** What you are asked to do **
Find and copy each line of the records where the string "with" shows up.
***** Data for analysis *****
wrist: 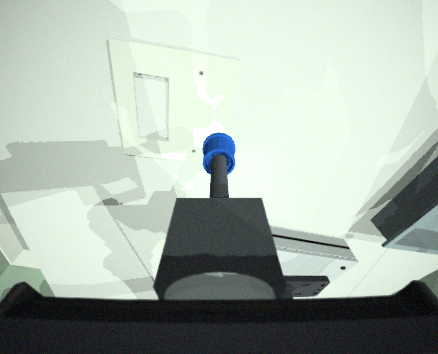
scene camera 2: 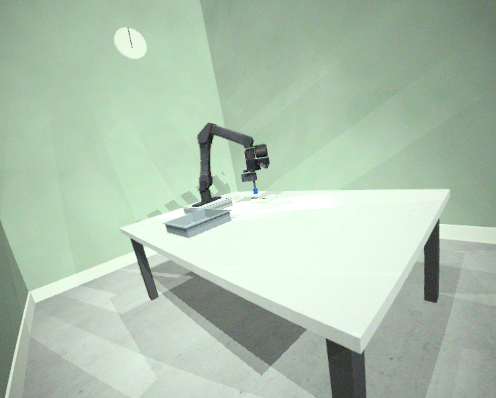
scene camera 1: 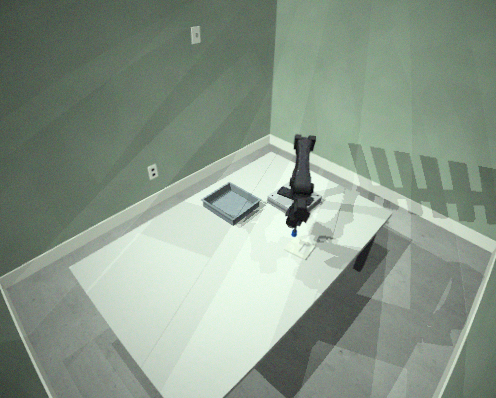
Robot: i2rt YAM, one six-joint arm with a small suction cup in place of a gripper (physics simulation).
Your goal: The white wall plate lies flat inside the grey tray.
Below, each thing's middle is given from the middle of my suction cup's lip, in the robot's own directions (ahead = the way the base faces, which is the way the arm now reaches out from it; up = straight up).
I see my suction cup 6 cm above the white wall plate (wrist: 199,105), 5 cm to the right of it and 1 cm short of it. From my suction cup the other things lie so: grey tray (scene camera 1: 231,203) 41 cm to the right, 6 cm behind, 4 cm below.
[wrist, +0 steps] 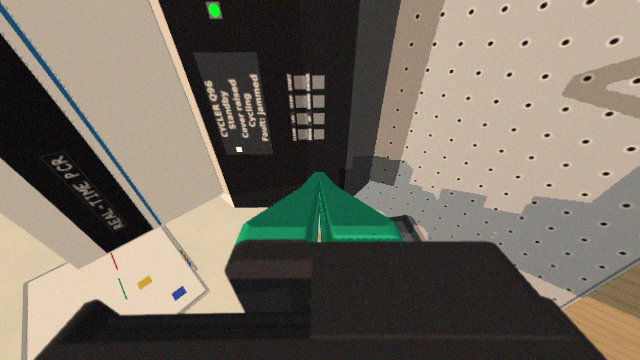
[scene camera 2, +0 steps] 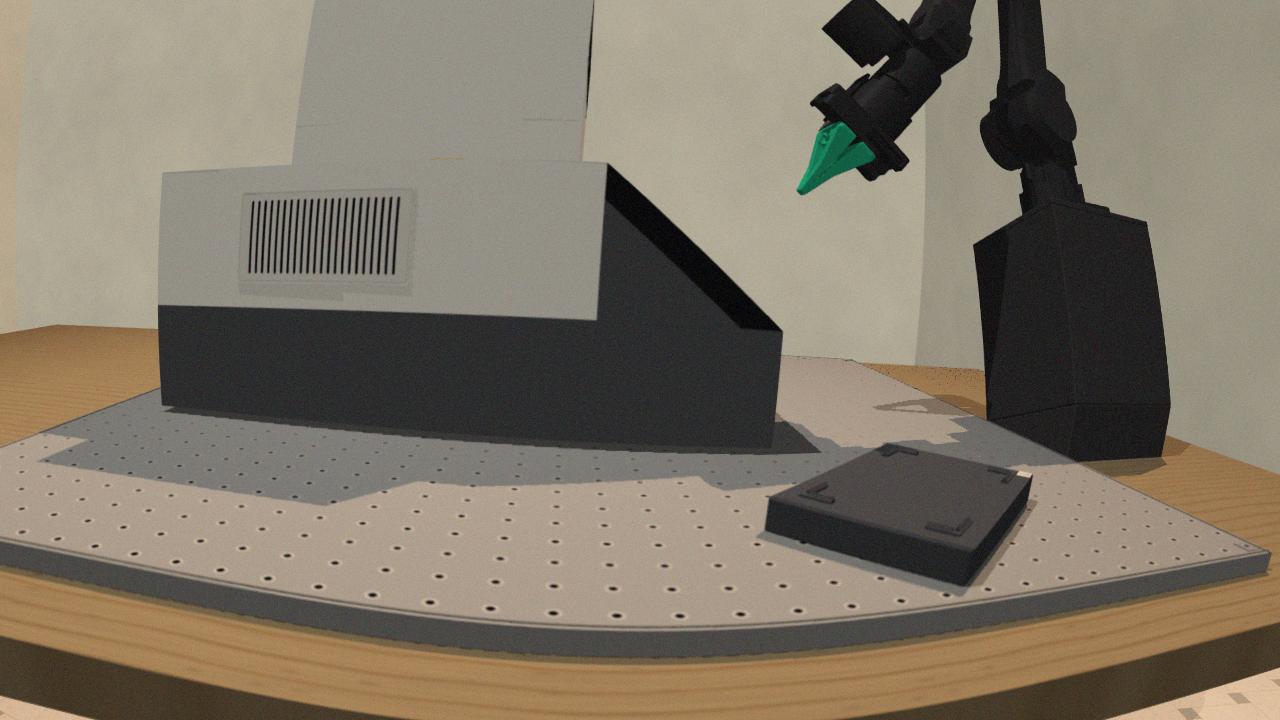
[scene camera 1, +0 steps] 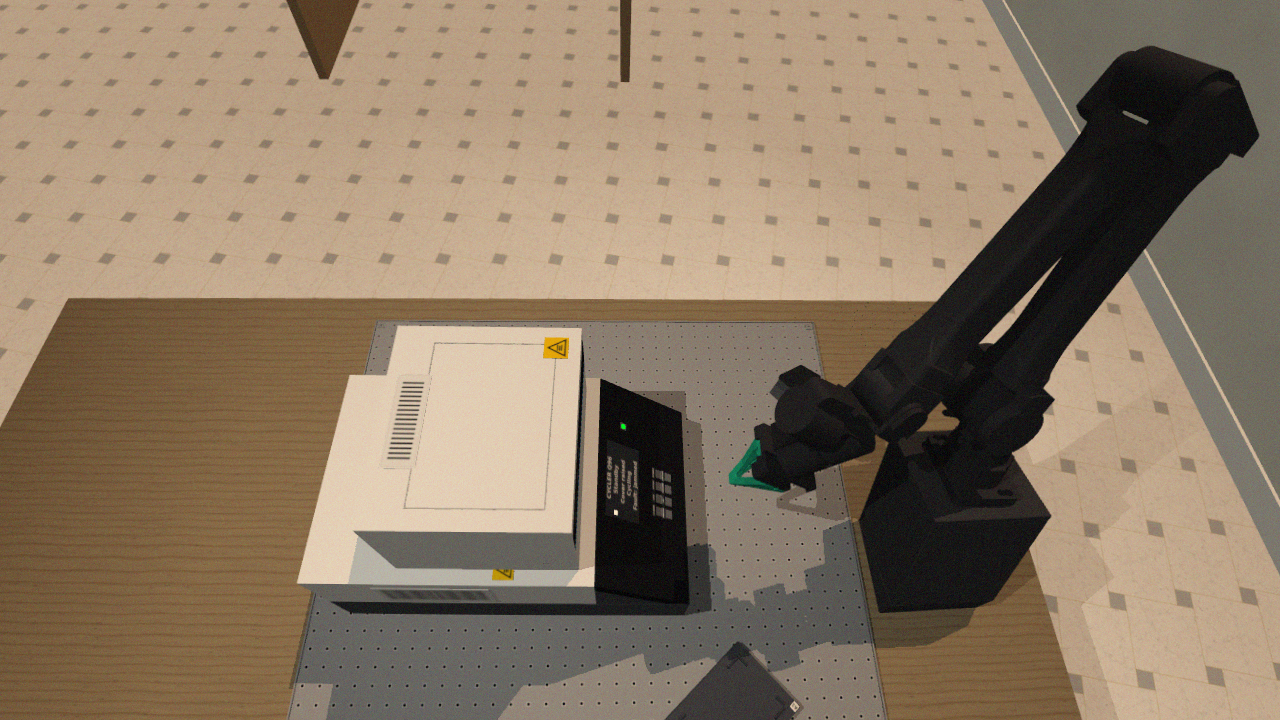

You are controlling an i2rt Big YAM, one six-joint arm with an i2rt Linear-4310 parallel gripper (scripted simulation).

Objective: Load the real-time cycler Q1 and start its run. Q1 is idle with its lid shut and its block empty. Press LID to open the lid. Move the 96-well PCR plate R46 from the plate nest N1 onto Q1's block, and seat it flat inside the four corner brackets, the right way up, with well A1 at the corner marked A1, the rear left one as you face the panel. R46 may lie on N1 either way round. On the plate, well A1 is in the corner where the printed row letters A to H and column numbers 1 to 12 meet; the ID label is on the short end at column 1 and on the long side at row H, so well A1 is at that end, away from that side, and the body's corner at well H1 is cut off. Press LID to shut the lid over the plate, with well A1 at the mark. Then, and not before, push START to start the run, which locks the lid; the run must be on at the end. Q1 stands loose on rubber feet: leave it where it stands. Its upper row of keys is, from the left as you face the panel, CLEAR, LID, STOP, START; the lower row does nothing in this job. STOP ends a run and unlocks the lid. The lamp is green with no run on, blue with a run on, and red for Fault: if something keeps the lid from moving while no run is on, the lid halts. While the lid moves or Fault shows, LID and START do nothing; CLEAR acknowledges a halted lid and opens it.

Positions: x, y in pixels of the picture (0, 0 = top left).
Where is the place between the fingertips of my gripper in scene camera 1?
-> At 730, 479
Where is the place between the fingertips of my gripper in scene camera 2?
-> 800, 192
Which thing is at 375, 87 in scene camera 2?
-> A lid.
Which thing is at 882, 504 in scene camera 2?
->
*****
** Task answer **
Robot: i2rt YAM, one six-joint arm with a small suction cup in place of a gripper (physics simulation).
You are controlling an i2rt Big YAM, one six-joint arm with an i2rt Linear-4310 parallel gripper (scripted simulation).
Objective: Load the real-time cycler Q1 and start its run. Q1 is idle with its lid shut and its block empty. Press LID to open the lid. Move the 96-well PCR plate R46 from the plate nest N1 onto Q1's block, and seat it flat inside the four corner brackets, the right way up, with well A1 at the corner marked A1, the rear left one as you face the panel. R46 may lie on N1 either way round. On the plate, well A1 is in the corner where the printed row letters A to H and column numbers 1 to 12 meet; the ID label is on the short end at column 1 and on the long side at row H, so well A1 is at that end, away from that side, and the body's corner at well H1 is cut off. Press LID to shut the lid over the plate, with well A1 at the mark. Then, and not before, push START to start the run, which locks the lid; the run must be on at the end. Q1 stands loose on rubber feet: leave it where it stands. Its upper row of keys is, from the left as you face the panel, CLEAR, LID, STOP, START; the lower row does nothing in this job. STOP ends a run and unlocks the lid. The lamp is green with no run on, blue with a run on, and red for Fault: if something keeps the lid from moving while no run is on, the lid halts. While the lid moves or Fault shows, LID and START do nothing; CLEAR acknowledges a halted lid and opens it.

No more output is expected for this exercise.